━━━━━ Data below

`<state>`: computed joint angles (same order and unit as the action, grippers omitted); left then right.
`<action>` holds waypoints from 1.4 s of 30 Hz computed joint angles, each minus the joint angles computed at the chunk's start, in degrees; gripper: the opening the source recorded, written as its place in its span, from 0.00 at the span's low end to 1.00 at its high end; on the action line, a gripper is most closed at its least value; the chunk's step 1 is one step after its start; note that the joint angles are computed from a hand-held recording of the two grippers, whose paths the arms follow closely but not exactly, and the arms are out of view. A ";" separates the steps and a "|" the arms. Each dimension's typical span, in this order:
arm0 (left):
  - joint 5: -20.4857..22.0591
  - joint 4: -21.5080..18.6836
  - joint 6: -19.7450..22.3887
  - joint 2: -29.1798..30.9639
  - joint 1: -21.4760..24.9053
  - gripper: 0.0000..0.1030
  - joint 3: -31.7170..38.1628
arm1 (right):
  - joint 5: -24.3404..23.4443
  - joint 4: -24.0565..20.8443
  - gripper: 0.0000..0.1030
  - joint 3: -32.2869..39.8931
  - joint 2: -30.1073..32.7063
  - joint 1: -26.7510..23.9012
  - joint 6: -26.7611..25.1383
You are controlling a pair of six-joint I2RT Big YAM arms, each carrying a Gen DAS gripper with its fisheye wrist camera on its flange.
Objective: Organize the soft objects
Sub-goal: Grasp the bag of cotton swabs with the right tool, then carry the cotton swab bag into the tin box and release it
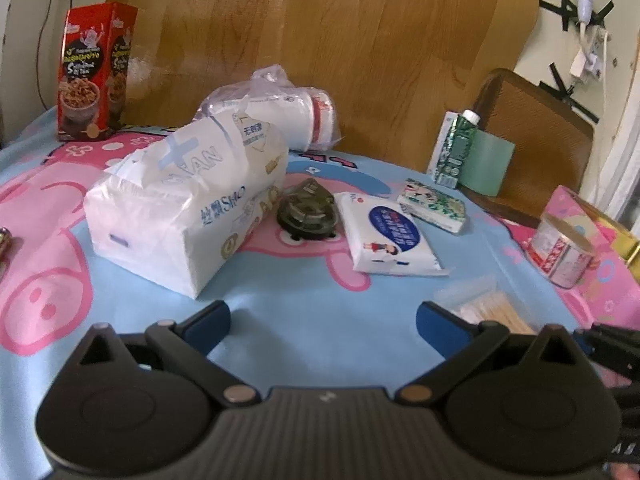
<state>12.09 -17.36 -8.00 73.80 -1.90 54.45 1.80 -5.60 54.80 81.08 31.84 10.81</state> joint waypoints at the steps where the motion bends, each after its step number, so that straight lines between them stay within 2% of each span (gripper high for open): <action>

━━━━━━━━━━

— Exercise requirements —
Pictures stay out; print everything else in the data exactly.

— The answer —
`<state>`: computed joint angles (same order and unit as the action, grippers omitted); left then right.
`<action>` holds waypoints from 1.4 s of 30 Hz computed joint angles, each minus the joint angles computed at the chunk's start, in degrees; gripper: the opening the source recorded, written as its place in its span, from 0.00 at the span's low end to 1.00 at its high end; on the action line, a gripper is most closed at its least value; the chunk's step 1 is one step after its start; note that the joint angles are computed from a hand-held recording of the two grippers, whose paths the arms follow closely but not exactly, and the arms are out of view. A ";" separates the steps and a "|" the arms. Each dimension's typical span, in this order:
arm0 (left):
  - joint 5: -20.4857..22.0591
  - joint 4: -21.5080..18.6836
  - joint 6: -19.7450..22.3887
  - joint 2: -29.1798..30.9639
  - joint 1: -21.4760..24.9053
  - gripper: 0.0000..0.1030
  - joint 3: -31.7170..38.1628
arm1 (right):
  - joint 5: -24.3404..23.4443
  - joint 4: -24.0565..20.8443
  - gripper: 0.0000..0.1030
  - joint 3: -32.2869..39.8931
  - joint 2: -30.1073..32.7063
  - joint 1: -26.7510..23.9012
  - joint 6: -26.7611..25.1383
You are controlling a pair of six-joint I2RT Big YAM arms, each carrying a Gen DAS gripper with its fisheye wrist camera on its flange.
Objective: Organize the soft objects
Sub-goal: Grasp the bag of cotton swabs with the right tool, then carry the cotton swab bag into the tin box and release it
<state>12.09 -17.36 -8.00 73.80 -1.90 54.45 1.80 -5.60 54.80 81.08 31.84 10.81</state> joint waypoints at the steps where the motion bends, each after its step number, so that straight lines between them stay within 2% of each span (gripper high for open): <action>

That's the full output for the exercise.